There is so much recklessly and carelessly wrong with Shawn “Jay-Z” Carter’s six-part documentary series, “Rest in Power: The Trayvon Martin Story,” that it is never easy to determine each episode’s most egregious lie.
For carelessness in Part 4, it is hard to top the image that closes the episode. We hear the voice of Martin’s mother, Sybrina Fulton, say, “I thought long and hard about that night.”
This voice plays over a nighttime scene from the area in which Martin was shot. Superimposed over that image is the notation, “February 6, 2012.”
When I saw this, I backed up to make sure I read it correctly. I had – “February 6, 2012.” Well, Martin was killed on Feb. 26, 2012. You would think someone would catch an error that basic.
The producers are stunningly indifferent to facts. At least 90 percent of the talking heads interviewed for the show are sympathetic to Martin. At least 90 percent of those have no idea what they are talking about.
This cluelessness inspired a short segment criticizing the prosecutors because “they didn’t show who Trayvon was.” His former football coach and his aviation teacher, in particular, sang Martin’s praises. “He was a carbon copy of me,” fumed the black aviation teacher.
Martin may have once been a carbon copy of the teacher, but neither the teacher nor the coach knew the Trayvon Martin who attacked George Zimmerman.
In the last years of his young life, Martin was being shuttled between one house and another – his mother’s, his father’s, his uncle’s, his father’s girlfriend.
The reason Trayvon ended up in limbo those last two years of his life was because he lost the one place he called home, the house where he had spent the majority of his of time from the age of 3 until the age of 15, the home of Alicia Stanley, Tracy Martin’s second wife and Trayvon’s stepmother.
When Tracy left Alicia for his new girlfriend, Brandy Green, Trayvon was 15. It was at this time Trayvon began to fall apart, and there was no one readily available to put the pieces back together.
In “Rest in Power” the producers do not so much as mention Stanley. Almost no one in the media did when the story was in the news.
“I’m here with you to let people know that I exist,” Stanley told CNN’s Anderson Cooper during the run-up to the trial. “And I would not sit back anymore and take the lies that’s out there being told. I’m the one that went to them football games. I’m the one that was there when he was sick.”
The producers of “Rest in Power” have edited Stanley’s life out of the narrative. That is no surprise. The news media did the same during the trial. Team Trayvon’s relentless propaganda campaign worked much better with just one grieving mom and dad representing the fallen son.
At the time of his death, everyone claimed to know Trayvon, but no one really did, not even Alicia Stanley. She thought it impossible Trayvon would start a fight. “He’s not what the media make him out to be,” Stanley told Cooper, “this thug.”

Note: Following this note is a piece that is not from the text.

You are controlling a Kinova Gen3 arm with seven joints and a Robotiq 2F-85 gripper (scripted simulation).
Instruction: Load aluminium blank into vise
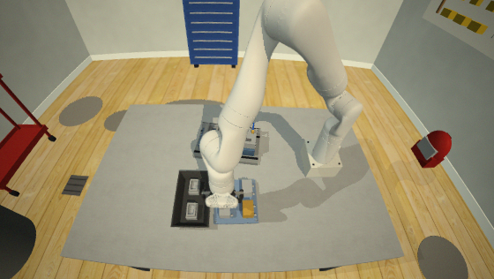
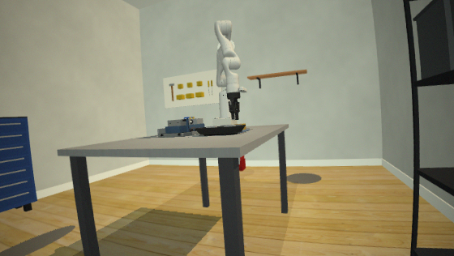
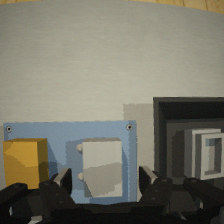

In reality, Martin was well on the road to thugdom. He hadn’t played football in years. His grades had tanked. His behavior had deteriorated. As Fulton knew, Martin had not passed the FCAT, Florida’s major standardized test, which is required for graduation.
On March 26, just days after Barack Obama’s “If I had a son” manifesto, the Miami Herald dug a little deeper. It published a piece whose very title – “Multiple suspensions paint complicated portrait of Trayvon Martin” – should have caused the other media to put a brake on Martin’s canonization.
The A and B student of those first weeks post-shooting who “majored in cheerfulness” had apparently been suspended three times during the current school year and “had a spotty school record.”
The most troubling of those suspensions was handed down in October 2011, four months before Martin’s death. Martin was seen in an “unauthorized area,” but that wasn’t the half of it.
A school police officer saw him in that area “hiding and being suspicious.” There he had written “WTF” on a locker.
The next day the officer rifled through Martin’s book bag looking for the offending marker and found something more interesting: 12 pieces of women’s jewelry, a watch and a large flathead screwdriver the officer described as a “burglary tool.”
In February, Martin was suspended for the third time, on this occasion for carrying a plastic bag with marijuana residue and a marijuana pipe.
When Zimmerman first saw Martin, he told the dispatcher, “This guy looks like he’s up to no good or he’s on drugs or something. It’s raining, and he’s just walking around looking about.”
Given Martin’s school record and the fact that the police found a burglary tool near the body, Zimmerman was likely right on all counts.
Most of this information was kept from the jury. Had the prosecution introduced character witnesses the way the talking heads insisted they should, this all could have come out.
And maybe if it had, we would have been spared the unseemly propaganda of “Rest in Power.”